Travel culture in India has changed dramatically post-pandemic, people are travelling more frequently, more consciously, and more stylishly. How do you see the future of premium travel gear evolving over the next five years?

The category is going to bifurcate clearly. There will be a strong mass segment, high volume, design-conscious, value-driven, and there will be a genuine premium segment that didn’t really exist in India five years ago. Both will grow, but for different reasons.
The mass segment will grow because more Indians are travelling, more frequently, and they want products that reflect that lifestyle without breaking the budget.
The premium segment will grow because a section of Indian consumers has developed a genuine appreciation for craftsmanship, material quality, and brand identity, the kind of sensibility you used to only find abroad. What we’re building is a platform that can serve both.
Partnerships like the one with Rare Rabbit are part of that, bringing real fashion DNA into travel gear, not as a seasonal experiment, but as a serious category build. Over the next five years, I expect travel accessories to become as considered a purchase as fashion or electronics. The consumer is getting there faster than the industry realises.

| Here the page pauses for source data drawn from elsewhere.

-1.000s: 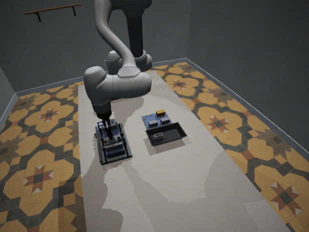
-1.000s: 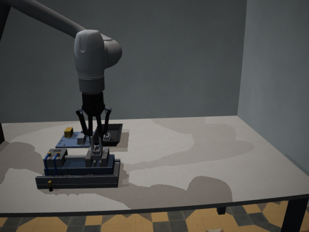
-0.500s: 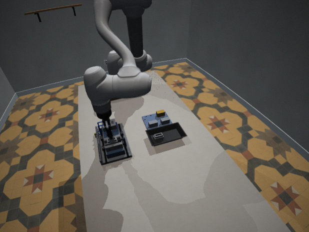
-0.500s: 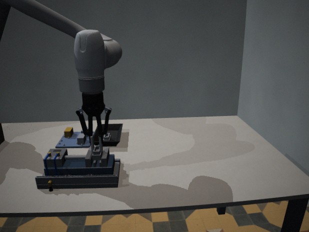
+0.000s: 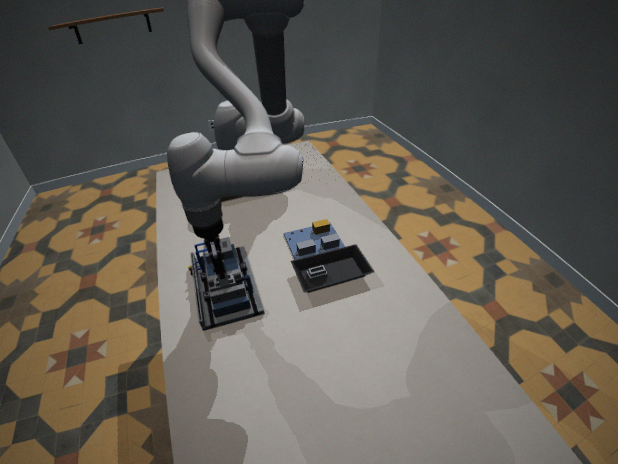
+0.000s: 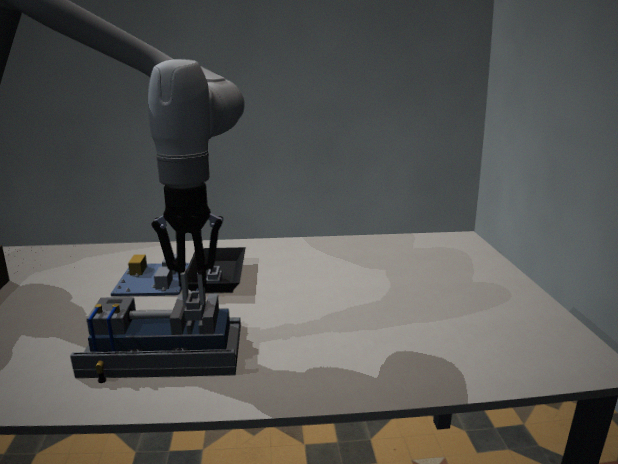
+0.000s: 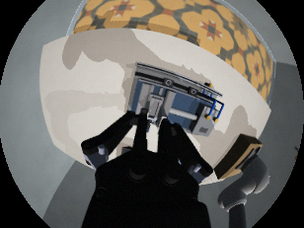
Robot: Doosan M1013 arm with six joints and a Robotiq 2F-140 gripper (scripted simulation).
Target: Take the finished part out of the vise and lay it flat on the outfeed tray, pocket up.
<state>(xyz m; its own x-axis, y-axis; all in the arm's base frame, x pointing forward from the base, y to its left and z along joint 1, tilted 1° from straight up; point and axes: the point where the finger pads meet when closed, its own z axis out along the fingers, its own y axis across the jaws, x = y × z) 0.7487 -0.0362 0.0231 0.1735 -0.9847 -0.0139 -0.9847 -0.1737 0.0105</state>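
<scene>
Right now my hand is 7 cm past the blue vise body, 1 cm to the left of it and 10 cm above it. Also, from my hand: yellow block: 28 cm behind, 35 cm to the left, 11 cm below; then blue-hosed cylinder: 16 cm behind, 3 cm to the right, 6 cm below; then blue plate: 22 cm behind, 31 cm to the left, 13 cm below.
</scene>
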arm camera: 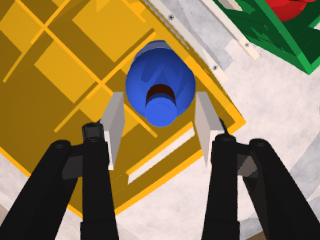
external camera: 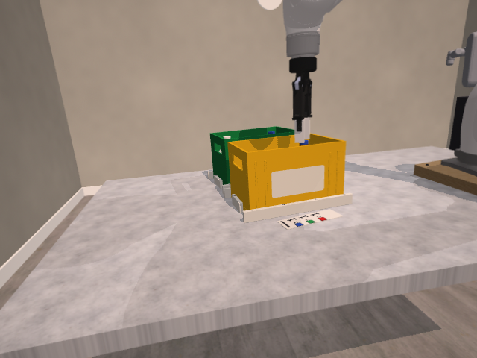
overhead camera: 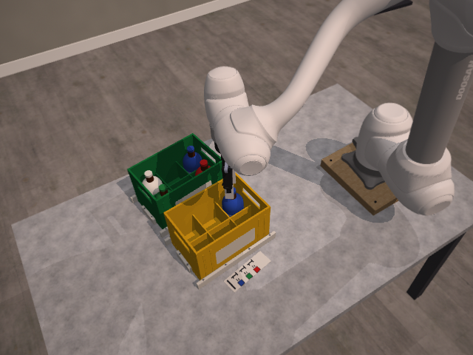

As someone who has travelled extensively across Europe, what are some global travel habits, innovations, or design philosophies you believe India is only just beginning to embrace?
A few things stand out. The first is modularity, the idea that your travel kit should adapt to your trip, not the other way around. In Europe, you see people travelling with systems, organisers, pouches, bags that clip and connect and reconfigure. India is just beginning to discover that.
The second is the concept of travel as identity. Abroad, what you carry communicates who you are. That level of intentionality around travel gear is new here but it’s coming fast, especially with younger travellers.
The third is sustainability, the idea of buying once, buying well, and maintaining the product over time. Refurbishment, repair, second-hand, these aren’t niche concepts abroad. We’re building those services into our platform because I believe India will arrive there sooner than people expect. The Indian traveller is evolving quickly. Our job is to be ready before they get there, not after.